| Exercise goal |
From top to bottom, return the listing exactly as it appears, omitting its images.

| The data |
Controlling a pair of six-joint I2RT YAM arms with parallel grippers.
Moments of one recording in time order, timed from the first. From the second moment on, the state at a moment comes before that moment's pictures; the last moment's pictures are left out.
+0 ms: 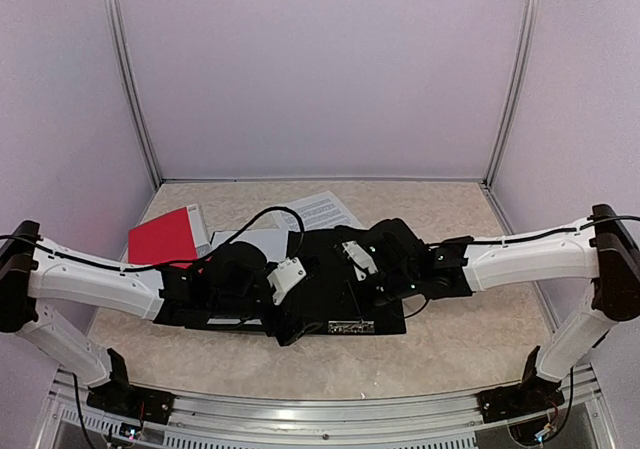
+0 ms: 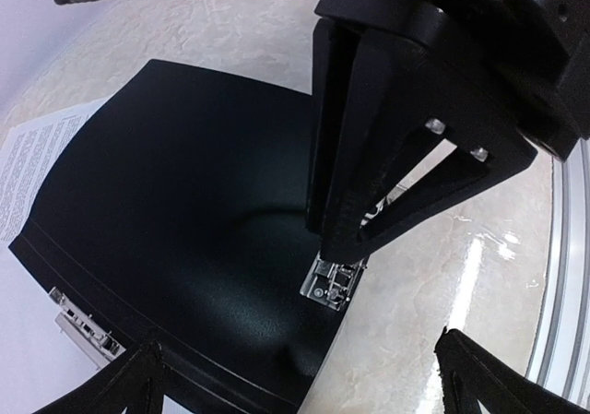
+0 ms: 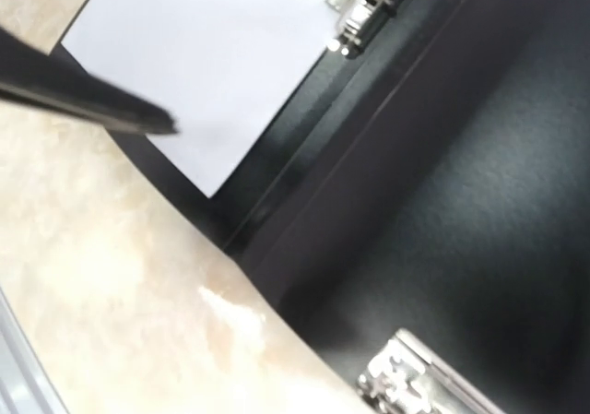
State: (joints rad) left arm -1.09 1.46 0.75 0.12 -0.02 0.09; right arm 1.04 1.57 0.97 -0.15 -0.13 0.49
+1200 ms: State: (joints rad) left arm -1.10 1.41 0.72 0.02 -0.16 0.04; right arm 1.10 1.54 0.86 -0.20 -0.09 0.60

| Task output |
Controlling a pair of six-joint I2RT YAM arms with parallel grippers.
Moments of one recording in time order, timed from the first. From the second moment on, the state at a moment comes before that moment's pictures; the last moment's pictures are left out.
+0 ms: 
+0 ms: 
+0 ms: 
State: (joints rad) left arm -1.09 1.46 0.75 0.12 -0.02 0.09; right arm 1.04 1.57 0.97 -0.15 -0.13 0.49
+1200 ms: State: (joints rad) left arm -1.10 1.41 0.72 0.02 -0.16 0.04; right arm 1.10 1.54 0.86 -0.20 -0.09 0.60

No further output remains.